**ACTIVITY**
Set down the listing exactly as given, minus images.

**THE DATA**
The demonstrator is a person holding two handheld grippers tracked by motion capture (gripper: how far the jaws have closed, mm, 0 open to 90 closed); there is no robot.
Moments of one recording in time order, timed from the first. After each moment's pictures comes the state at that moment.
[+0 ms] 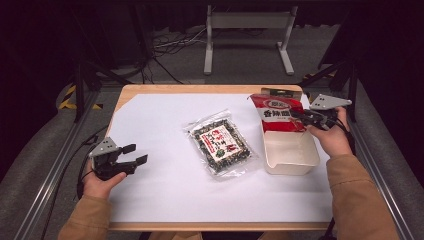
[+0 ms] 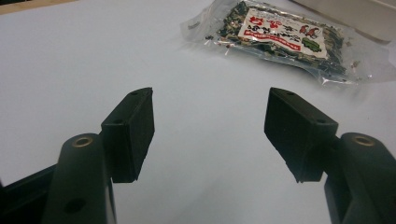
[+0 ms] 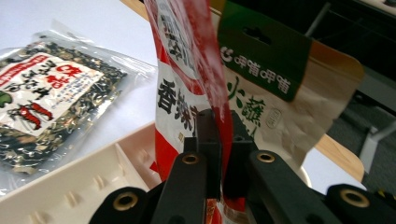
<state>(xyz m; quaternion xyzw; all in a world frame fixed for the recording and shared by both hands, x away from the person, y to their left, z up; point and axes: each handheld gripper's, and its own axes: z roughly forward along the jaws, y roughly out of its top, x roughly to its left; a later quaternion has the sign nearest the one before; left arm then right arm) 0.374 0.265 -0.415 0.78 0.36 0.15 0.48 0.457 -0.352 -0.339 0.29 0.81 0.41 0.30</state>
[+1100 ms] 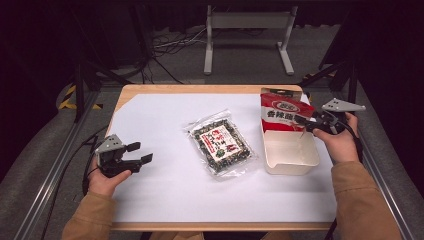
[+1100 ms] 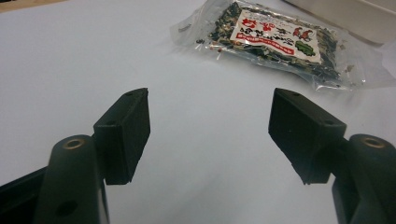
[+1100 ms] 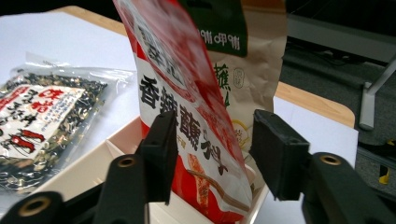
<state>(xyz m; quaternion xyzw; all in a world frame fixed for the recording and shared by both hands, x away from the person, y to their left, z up) 0.382 0.250 -0.411 0.79 0.36 0.14 0.48 0.441 -0.374 -0.347 0.40 0.75 0.44 0.28</state>
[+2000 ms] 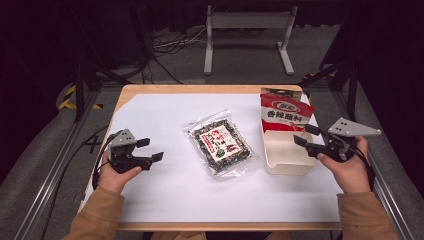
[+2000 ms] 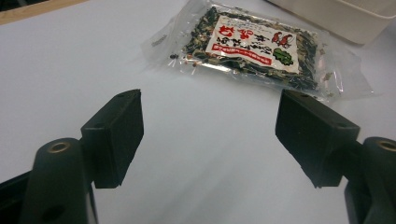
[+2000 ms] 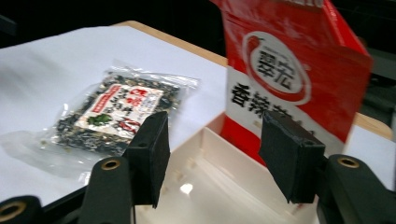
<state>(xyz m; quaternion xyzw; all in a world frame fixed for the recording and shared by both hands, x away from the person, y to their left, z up) 0.385 0.220 -0.391 0.81 0.34 0.13 0.46 0.355 -0.344 -0.325 0.35 0.76 0.47 0.27</state>
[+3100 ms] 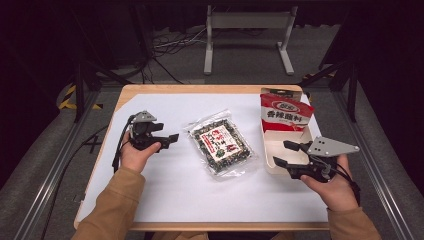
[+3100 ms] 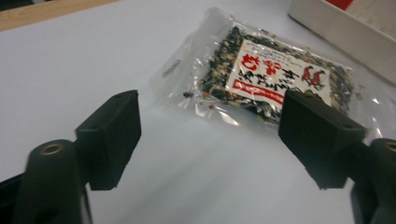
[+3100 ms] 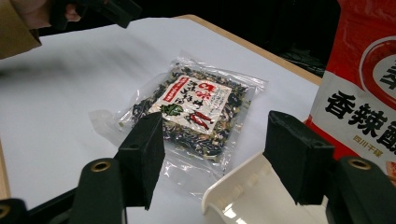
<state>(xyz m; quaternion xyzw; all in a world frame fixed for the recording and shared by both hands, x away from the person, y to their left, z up) 0.448 0.172 -0.382 0.80 0.39 0.12 0.44 0.323 -0.297 -0.338 0.27 0.80 0.48 0.23</state>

**RESPONSE TO THE EXERCISE**
The demonstrator is a person holding two handheld grippers tracked by motion capture (gripper: how far the jaws have closed, mm, 0 open to 90 closed); there is no robot.
Moments of one recording in time order, timed from the first. After each moment's pictures comes the state at that moment.
[+0 ms] 
[+0 ms] 
[+0 ms] 
<state>(xyz m; quaternion xyzw; all in a world frame fixed for the recording and shared by both hands, x away from the person, y to their left, z up; point and axes: each handheld gripper's, and its own axes: z roughly forward along the jaws, y roughly out of its top, x roughly to its left; a later quaternion has the sign nearest the one before; left arm then right arm) 0.374 0.265 -0.415 0.78 0.36 0.15 0.48 0.457 -0.352 -0.339 0.29 0.81 0.41 0.30</state>
[+1100 ms] 
[+1100 ms] 
[+1100 ms] 
<state>(xyz m; quaternion xyzw; all in a world frame fixed for the recording and shared by both hands, x away from the person, y to their left, z up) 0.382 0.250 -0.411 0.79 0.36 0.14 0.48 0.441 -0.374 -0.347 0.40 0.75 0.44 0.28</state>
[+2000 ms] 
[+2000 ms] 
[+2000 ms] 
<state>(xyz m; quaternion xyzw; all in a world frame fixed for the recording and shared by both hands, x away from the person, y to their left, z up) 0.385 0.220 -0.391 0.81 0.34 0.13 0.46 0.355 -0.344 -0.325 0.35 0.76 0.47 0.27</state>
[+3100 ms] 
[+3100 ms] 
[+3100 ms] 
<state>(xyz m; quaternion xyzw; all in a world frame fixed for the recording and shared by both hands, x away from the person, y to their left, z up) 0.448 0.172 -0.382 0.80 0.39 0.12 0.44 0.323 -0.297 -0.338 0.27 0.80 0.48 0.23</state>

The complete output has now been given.